==== INPUT FOR THIS TASK ====

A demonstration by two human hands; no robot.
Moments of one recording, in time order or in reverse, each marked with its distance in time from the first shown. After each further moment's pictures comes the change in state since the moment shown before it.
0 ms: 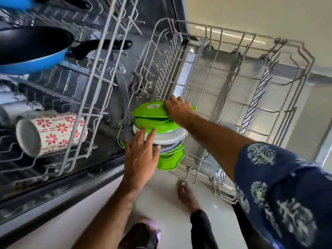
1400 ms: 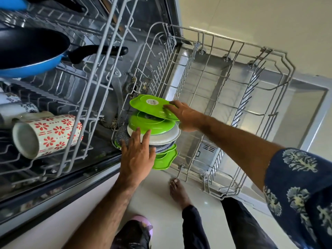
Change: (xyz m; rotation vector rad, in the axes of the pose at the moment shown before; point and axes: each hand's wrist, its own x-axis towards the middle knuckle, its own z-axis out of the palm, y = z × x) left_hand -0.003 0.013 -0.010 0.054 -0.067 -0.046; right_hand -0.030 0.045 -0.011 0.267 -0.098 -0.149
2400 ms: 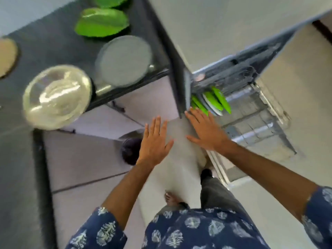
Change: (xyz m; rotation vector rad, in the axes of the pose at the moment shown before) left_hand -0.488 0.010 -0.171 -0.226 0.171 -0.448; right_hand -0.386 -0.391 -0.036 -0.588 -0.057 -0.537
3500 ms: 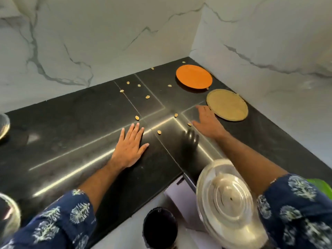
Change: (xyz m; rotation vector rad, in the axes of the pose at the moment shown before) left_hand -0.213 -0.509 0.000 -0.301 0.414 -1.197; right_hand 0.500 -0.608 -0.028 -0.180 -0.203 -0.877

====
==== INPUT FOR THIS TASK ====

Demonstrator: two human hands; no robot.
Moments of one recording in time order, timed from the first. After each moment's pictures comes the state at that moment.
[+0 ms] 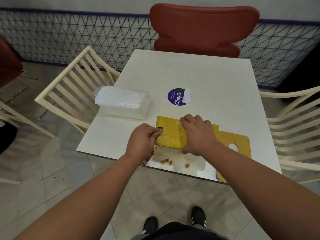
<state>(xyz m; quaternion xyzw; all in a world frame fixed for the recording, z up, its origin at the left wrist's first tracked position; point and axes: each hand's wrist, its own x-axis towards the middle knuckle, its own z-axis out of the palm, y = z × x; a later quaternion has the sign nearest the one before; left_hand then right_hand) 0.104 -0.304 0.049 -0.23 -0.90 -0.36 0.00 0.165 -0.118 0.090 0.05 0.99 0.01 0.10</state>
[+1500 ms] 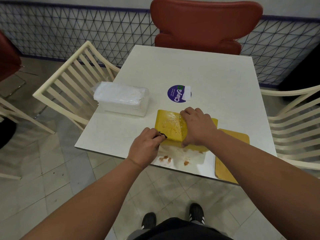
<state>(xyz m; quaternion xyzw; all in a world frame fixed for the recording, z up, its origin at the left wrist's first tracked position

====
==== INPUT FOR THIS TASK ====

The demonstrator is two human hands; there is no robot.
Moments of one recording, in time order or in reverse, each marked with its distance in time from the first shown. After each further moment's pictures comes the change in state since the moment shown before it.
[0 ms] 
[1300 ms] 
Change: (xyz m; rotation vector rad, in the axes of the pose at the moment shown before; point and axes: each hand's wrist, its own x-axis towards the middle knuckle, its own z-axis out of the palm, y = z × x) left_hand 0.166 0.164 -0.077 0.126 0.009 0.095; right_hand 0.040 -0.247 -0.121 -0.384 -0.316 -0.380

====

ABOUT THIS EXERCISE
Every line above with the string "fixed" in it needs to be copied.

EXERCISE ANSWER
<state>(xyz m; quaternion xyzw; all in a world frame fixed for the recording, z up, its origin at the left wrist's first tracked position; point and axes: each hand's wrist, its own x-axis towards the middle knuckle, its own z-axis out of the palm, y = z × x; a later quaternion has the sign nearest the one before; left_hand then right_hand) 0.104 -0.304 0.049 -0.23 -0.90 -0.36 0.00 0.165 -0.118 0.090 0.05 0.99 0.01 0.10</state>
<state>(xyz m; quaternion xyzw; all in a world frame fixed for the recording, z up, its origin at the left wrist's first tracked position

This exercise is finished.